* **GIVEN DATA**
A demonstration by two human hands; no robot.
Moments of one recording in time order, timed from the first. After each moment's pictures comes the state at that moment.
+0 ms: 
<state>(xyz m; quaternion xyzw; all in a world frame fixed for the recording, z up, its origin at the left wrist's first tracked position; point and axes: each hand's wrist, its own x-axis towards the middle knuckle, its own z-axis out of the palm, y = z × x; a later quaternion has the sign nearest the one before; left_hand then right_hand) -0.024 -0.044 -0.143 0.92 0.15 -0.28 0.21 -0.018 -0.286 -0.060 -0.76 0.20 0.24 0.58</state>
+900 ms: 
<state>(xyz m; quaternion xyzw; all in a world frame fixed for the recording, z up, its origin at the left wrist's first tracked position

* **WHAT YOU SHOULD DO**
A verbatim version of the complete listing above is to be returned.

* **ANSWER BOX**
A demonstration by two human hands; no robot.
Moments of one recording in time order, timed from the first. After each moment's pictures comes the state at that moment.
+0 ms: 
<state>(xyz m; quaternion xyzw; all in a world frame fixed for the recording, z up, its origin at the left wrist's first tracked position; point and axes: each hand's wrist, its own x-axis towards the middle knuckle, its own z-axis out of the palm, y = z × x; a later quaternion has the sign nearest the one before; left_hand then right_hand) -0.024 -0.044 -0.143 0.92 0.15 -0.28 0.21 -0.018 -0.286 -0.060 -0.76 0.20 0.24 0.58</state>
+900 ms: 
<state>(xyz m; quaternion xyzw; all in a world frame fixed for the recording, z up, its origin at the left wrist's first tracked position

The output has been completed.